Task brief
Extract from the entries below, exactly as given, only the lines from the line containing "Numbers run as" to the line containing "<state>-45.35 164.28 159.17", both lines included.

[Records from a data collection]
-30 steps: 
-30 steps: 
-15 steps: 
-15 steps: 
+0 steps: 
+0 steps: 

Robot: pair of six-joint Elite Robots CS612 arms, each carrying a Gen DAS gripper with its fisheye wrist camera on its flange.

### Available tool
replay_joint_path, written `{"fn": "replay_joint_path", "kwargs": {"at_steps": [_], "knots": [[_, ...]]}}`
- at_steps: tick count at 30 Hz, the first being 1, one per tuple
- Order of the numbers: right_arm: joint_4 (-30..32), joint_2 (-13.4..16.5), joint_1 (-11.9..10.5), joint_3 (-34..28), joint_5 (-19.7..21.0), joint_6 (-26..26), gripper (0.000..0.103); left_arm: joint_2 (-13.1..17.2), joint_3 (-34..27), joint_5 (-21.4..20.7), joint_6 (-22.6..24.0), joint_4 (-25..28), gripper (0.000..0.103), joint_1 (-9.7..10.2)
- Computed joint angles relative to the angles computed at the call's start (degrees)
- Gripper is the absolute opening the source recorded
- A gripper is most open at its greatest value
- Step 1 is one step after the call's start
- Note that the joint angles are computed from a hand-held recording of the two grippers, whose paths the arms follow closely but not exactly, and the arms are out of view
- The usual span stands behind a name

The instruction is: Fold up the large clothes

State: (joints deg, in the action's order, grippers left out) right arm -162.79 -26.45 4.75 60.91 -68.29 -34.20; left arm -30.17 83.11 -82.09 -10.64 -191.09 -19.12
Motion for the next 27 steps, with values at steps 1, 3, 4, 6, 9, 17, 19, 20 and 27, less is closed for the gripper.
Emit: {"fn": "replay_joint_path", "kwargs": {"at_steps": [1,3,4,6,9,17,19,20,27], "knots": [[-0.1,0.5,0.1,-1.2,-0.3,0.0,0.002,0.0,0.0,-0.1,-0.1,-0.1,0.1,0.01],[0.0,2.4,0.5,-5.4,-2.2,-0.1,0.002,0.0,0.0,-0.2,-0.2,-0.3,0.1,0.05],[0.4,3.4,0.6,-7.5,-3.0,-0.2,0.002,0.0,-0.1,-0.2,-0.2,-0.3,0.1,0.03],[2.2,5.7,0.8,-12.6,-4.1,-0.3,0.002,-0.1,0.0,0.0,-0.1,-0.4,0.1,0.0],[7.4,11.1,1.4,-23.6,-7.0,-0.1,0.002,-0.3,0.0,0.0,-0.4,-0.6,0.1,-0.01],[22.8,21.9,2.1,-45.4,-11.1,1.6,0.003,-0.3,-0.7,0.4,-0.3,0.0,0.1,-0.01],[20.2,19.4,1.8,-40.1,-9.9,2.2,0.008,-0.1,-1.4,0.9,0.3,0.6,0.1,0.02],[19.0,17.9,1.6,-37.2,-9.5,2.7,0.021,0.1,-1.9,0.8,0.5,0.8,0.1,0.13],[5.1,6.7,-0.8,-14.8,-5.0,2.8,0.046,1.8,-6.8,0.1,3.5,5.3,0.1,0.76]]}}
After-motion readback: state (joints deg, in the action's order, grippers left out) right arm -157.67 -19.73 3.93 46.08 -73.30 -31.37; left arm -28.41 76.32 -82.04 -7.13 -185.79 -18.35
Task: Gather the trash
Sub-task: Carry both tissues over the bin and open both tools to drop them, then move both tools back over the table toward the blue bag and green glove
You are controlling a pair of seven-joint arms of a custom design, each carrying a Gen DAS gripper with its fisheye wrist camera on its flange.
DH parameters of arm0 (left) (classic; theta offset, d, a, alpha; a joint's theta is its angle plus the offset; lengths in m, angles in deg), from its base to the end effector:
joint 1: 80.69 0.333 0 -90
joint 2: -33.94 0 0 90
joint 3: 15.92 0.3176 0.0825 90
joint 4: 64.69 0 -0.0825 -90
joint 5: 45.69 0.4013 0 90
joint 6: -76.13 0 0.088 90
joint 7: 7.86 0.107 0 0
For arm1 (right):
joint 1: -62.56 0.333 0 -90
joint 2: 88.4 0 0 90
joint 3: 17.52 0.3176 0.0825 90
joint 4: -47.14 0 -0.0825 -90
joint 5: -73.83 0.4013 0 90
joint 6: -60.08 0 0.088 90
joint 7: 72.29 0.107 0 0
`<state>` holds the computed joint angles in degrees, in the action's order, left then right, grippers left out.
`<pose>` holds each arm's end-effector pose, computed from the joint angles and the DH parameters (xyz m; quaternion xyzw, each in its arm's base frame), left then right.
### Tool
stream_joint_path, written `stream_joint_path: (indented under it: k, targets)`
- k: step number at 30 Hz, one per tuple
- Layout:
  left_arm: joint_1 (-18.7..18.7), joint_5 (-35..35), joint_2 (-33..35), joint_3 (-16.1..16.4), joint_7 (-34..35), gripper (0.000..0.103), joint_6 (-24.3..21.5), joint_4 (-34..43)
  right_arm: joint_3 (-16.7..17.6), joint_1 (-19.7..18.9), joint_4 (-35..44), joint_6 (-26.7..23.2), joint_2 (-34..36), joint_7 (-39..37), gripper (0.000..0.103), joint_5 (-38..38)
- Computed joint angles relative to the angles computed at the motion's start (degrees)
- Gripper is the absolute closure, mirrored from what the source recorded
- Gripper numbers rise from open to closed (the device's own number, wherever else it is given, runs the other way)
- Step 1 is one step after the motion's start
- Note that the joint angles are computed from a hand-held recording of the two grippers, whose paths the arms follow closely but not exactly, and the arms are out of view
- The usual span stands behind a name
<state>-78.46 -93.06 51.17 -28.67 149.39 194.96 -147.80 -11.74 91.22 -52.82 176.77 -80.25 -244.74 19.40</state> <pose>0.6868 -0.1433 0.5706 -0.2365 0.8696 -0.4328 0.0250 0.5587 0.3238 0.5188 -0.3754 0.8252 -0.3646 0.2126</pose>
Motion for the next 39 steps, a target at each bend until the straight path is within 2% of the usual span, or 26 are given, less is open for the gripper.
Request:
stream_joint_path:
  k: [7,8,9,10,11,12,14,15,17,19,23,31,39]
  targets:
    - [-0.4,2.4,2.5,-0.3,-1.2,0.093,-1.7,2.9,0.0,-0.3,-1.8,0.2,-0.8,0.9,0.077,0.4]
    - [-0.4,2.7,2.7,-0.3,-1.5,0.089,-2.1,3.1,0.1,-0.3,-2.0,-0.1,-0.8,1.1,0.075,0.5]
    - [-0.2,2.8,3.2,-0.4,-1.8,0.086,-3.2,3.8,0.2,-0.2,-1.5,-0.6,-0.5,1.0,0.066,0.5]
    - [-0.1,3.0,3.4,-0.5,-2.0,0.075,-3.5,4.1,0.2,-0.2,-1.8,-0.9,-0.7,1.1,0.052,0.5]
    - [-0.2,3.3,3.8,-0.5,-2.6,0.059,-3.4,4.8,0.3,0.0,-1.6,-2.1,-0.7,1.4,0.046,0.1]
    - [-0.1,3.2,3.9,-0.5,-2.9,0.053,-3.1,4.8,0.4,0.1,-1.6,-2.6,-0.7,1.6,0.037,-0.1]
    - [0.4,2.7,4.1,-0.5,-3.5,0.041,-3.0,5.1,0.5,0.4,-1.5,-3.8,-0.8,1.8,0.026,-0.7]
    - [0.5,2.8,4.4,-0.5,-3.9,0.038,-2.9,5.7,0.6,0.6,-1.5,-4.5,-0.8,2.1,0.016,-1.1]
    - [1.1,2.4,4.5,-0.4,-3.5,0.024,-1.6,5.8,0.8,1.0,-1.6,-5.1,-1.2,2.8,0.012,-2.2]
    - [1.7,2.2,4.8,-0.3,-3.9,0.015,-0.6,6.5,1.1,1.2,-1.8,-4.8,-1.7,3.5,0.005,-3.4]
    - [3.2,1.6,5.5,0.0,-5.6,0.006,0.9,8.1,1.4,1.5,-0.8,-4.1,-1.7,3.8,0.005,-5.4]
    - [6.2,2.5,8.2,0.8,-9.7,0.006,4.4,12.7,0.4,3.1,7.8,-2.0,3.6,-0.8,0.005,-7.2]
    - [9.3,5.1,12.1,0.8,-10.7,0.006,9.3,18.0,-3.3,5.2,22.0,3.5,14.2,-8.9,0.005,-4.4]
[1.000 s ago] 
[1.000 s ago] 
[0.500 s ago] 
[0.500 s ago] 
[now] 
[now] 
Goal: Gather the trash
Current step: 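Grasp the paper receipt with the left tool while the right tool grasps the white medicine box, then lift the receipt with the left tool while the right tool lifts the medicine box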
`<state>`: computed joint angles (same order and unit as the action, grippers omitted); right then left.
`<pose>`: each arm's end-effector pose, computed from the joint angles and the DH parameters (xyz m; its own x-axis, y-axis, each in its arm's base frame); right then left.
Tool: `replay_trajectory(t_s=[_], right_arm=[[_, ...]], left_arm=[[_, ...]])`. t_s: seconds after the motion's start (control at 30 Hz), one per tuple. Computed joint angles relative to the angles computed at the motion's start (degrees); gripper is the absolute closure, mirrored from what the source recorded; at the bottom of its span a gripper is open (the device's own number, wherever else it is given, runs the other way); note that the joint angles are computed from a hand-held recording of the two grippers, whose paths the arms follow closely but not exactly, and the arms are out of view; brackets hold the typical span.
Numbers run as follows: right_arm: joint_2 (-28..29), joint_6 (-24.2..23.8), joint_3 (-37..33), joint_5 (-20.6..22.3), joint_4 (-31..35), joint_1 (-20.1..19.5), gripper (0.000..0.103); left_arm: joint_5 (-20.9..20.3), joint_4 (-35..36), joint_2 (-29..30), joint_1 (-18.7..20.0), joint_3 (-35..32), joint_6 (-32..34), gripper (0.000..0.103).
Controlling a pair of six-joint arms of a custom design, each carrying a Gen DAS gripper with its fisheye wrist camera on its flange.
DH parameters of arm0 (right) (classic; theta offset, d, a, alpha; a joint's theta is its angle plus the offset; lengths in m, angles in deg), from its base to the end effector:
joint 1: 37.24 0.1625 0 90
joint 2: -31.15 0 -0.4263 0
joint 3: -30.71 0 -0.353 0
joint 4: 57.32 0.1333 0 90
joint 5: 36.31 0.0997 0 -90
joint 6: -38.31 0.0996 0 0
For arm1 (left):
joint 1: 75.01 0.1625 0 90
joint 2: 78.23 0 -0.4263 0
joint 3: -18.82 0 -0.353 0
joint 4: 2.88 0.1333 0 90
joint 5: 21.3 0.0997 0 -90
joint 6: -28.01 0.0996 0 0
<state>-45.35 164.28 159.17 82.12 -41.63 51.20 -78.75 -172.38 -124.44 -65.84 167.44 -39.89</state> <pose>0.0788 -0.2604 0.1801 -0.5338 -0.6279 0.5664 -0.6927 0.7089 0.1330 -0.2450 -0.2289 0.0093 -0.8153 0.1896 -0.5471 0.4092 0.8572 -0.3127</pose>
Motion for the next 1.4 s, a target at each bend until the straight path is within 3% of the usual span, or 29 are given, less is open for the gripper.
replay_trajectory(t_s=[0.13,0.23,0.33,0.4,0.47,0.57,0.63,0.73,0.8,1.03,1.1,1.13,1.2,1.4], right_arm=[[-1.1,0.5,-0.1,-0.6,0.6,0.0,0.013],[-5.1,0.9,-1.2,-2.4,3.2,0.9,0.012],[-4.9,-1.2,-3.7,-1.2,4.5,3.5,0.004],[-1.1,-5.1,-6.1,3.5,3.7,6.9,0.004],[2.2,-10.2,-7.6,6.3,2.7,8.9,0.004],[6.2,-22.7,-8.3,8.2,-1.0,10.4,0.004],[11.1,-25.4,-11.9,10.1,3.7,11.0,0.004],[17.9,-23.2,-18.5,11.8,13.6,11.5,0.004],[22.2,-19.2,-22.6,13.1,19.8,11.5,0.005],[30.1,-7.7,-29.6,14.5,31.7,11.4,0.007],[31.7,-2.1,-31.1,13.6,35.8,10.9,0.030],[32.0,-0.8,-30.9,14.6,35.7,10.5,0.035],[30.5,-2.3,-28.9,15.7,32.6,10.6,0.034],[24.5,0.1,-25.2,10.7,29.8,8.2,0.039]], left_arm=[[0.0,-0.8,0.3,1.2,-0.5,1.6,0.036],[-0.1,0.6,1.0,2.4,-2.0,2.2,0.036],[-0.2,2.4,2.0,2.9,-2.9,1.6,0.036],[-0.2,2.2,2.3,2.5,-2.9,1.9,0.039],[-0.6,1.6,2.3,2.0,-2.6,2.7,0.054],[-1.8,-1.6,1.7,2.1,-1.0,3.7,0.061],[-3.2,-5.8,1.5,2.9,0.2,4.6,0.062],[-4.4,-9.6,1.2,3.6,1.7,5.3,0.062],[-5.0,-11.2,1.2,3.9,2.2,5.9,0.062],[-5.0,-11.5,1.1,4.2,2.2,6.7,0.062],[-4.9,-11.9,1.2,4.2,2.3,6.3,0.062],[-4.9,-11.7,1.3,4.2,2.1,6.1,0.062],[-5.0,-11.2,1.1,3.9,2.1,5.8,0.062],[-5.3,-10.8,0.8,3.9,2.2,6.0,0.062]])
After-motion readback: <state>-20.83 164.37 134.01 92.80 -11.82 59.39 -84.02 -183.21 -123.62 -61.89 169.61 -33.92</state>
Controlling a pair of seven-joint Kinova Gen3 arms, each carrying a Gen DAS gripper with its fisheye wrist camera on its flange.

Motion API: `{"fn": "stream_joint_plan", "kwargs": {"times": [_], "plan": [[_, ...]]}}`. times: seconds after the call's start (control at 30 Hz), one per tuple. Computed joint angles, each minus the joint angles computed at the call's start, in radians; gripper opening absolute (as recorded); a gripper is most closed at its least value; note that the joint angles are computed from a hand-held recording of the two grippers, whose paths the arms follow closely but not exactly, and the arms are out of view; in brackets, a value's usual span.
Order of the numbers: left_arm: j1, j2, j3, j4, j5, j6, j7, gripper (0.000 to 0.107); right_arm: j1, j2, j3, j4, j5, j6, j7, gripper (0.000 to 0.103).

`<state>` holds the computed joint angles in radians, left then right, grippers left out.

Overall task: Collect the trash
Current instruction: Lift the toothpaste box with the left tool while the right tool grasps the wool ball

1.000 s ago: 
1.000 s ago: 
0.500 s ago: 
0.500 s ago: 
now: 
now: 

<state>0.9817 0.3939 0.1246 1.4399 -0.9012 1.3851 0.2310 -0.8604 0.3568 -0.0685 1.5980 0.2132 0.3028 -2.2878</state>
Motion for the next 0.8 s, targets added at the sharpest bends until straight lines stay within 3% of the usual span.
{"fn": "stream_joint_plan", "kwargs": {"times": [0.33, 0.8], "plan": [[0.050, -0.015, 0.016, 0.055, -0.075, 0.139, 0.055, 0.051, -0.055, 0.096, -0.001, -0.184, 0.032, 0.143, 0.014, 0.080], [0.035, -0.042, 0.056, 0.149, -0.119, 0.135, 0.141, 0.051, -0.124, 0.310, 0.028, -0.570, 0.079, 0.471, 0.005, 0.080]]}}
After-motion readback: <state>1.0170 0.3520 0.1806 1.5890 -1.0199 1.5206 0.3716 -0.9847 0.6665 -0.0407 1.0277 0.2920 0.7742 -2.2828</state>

Reply to the task
Numbers run as follows: right_arm: joint_2 (-28..29), joint_6 (-24.2..23.8), joint_3 (-37..33), joint_5 (-20.6..22.3), joint_4 (-31..35), joint_1 (-20.1..19.5), gripper (0.000..0.103); left_arm: joint_5 (-20.9..20.3), joint_4 (-35..36), joint_2 (-29..30), joint_1 (-18.7..20.0), joint_3 (-35..32), joint_6 (-32..34), gripper (0.000..0.103).
Controlling a pair of six-joint arms of a custom design, each carrying a Gen DAS gripper with its fisheye wrist camera on its flange.
DH parameters of arm0 (right) (classic; theta offset, d, a, alpha; a joint's theta is its angle plus the offset; lengths in m, angles in deg), from its base to the end effector:
joint 1: 37.24 0.1625 0 90
joint 2: -31.15 0 -0.4263 0
joint 3: -30.71 0 -0.353 0
joint 4: 57.32 0.1333 0 90
joint 5: 36.31 0.0997 0 -90
joint 6: -38.31 0.0996 0 0
For arm1 (left):
joint 1: 75.01 0.1625 0 90
joint 2: 78.23 0 -0.4263 0
joint 3: -18.82 0 -0.353 0
joint 4: 2.88 0.1333 0 90
joint 5: 21.3 0.0997 0 -90
joint 6: -28.01 0.0996 0 0
<state>-45.35 164.28 159.17 82.12 -41.63 51.20 -78.75 -172.38 -124.44 -65.84 167.44 -39.89</state> <pose>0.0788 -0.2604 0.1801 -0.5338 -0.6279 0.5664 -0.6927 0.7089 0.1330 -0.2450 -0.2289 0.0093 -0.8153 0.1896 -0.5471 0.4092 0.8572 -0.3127</pose>

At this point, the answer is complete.